Segment Start: Records shown

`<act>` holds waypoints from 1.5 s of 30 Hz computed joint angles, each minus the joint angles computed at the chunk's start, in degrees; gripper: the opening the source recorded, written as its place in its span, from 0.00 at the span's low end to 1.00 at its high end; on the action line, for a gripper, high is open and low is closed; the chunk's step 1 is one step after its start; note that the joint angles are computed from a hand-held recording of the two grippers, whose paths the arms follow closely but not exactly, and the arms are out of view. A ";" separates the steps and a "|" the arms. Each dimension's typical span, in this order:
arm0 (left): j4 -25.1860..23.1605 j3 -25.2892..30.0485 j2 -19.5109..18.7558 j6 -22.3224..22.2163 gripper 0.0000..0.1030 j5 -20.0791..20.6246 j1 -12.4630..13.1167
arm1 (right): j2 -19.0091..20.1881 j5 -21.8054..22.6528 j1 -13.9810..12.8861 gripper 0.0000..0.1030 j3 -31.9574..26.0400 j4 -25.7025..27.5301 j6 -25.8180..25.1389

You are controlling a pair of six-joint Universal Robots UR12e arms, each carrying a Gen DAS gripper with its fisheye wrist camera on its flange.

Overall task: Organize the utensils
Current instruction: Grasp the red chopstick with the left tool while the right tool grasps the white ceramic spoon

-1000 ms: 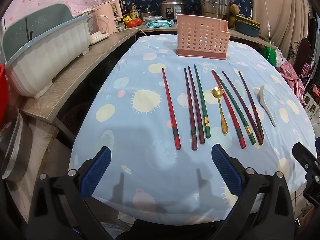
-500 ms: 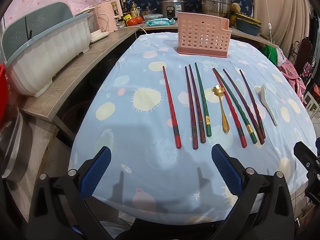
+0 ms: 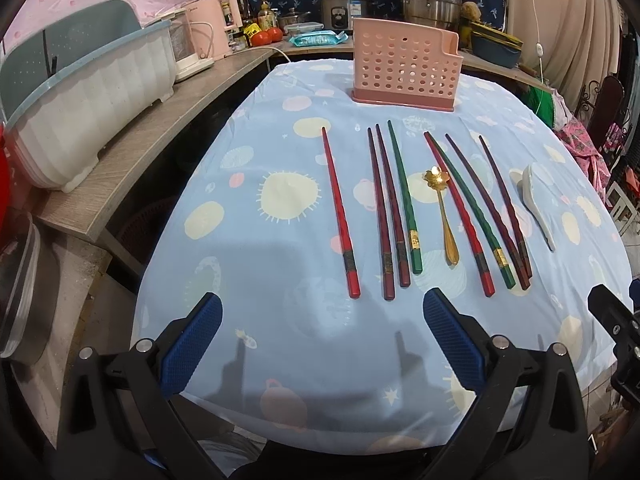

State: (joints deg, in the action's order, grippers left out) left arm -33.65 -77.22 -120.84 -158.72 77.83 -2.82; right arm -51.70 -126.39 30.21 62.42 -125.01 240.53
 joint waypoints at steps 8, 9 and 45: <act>-3.39 3.51 -2.35 -0.68 0.93 0.91 -0.39 | -0.05 0.64 -0.87 0.93 0.53 0.24 0.12; -3.96 4.20 -2.83 -0.91 0.93 1.03 -0.45 | 0.01 0.71 -1.01 0.93 0.50 0.18 -0.07; -13.46 11.50 -7.96 0.25 0.25 -6.88 0.29 | 3.33 6.57 -5.86 0.33 -0.46 -4.34 -4.69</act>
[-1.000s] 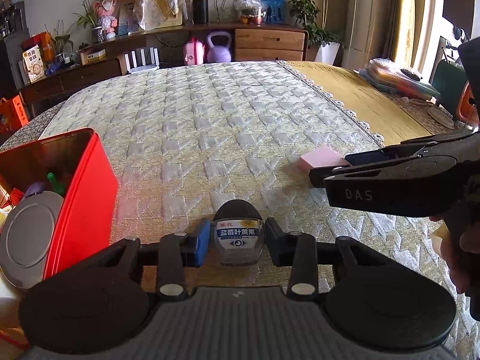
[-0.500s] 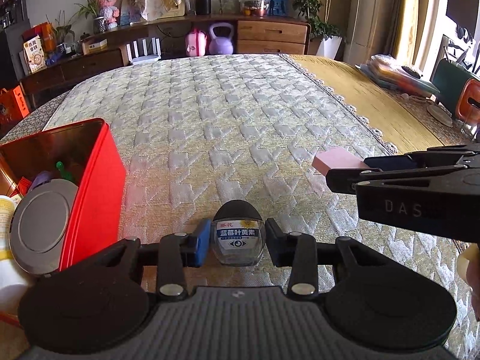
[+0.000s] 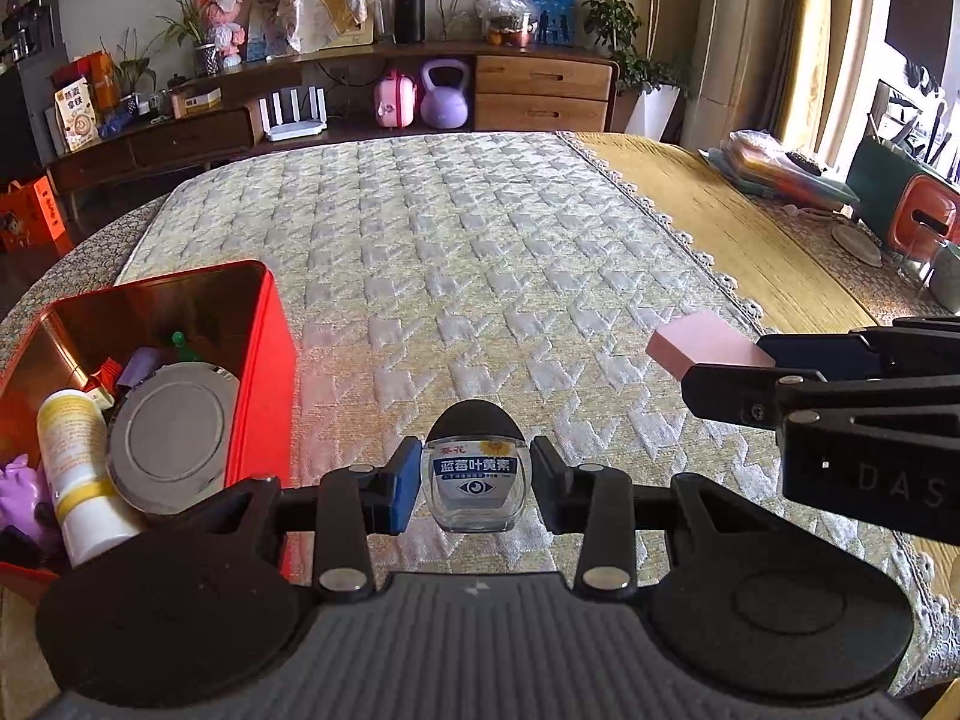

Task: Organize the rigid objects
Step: 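Carry the bottle with the left tool while the right tool carries the sponge to the red tin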

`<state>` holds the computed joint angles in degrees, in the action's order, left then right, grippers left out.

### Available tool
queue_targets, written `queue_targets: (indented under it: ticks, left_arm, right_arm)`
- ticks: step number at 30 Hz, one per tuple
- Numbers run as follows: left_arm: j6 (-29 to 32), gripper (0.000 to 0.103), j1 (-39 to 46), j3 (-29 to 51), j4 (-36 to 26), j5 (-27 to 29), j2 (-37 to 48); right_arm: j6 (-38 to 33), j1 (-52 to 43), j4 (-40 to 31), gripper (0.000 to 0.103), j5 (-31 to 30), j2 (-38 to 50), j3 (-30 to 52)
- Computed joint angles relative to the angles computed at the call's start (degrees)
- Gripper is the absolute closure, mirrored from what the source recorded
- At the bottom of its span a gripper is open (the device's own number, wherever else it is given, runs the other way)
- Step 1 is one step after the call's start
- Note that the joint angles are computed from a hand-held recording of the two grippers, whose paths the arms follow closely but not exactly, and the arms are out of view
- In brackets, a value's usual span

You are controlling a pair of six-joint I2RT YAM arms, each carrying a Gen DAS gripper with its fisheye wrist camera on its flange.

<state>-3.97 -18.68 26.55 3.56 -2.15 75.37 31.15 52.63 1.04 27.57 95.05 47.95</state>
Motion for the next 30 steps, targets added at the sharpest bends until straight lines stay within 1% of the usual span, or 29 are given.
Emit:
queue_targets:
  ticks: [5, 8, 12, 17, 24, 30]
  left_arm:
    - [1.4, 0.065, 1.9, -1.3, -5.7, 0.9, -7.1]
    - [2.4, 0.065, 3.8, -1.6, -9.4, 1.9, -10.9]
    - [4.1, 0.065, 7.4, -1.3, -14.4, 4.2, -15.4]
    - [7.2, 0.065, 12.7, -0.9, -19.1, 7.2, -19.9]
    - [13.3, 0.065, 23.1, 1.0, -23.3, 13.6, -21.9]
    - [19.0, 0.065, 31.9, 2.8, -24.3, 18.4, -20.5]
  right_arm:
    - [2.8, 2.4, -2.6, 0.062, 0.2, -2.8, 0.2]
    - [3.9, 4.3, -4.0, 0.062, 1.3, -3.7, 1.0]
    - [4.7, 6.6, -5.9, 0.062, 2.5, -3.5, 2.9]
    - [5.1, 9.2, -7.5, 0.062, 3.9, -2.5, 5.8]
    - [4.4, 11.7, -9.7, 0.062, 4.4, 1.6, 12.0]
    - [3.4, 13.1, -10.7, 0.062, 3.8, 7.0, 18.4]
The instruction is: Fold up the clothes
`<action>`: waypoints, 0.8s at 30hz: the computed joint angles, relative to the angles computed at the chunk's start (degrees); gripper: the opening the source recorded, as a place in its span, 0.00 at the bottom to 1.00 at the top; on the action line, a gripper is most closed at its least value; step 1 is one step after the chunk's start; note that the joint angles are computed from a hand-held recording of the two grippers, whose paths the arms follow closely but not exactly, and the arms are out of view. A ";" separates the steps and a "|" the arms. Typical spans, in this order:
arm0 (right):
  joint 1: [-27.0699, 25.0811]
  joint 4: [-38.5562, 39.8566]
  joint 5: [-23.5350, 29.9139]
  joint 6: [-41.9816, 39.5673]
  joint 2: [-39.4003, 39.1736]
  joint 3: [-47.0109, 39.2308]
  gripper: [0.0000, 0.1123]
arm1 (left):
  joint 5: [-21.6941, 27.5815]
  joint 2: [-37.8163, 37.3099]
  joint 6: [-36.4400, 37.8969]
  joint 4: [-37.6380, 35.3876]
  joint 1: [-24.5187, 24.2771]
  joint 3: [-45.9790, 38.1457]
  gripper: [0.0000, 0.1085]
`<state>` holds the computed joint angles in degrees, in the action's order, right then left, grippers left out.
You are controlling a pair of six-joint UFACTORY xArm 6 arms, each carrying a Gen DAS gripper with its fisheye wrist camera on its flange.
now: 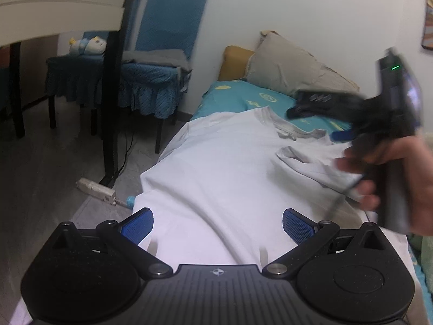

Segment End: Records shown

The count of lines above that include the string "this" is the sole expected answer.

▸ Exercise result:
2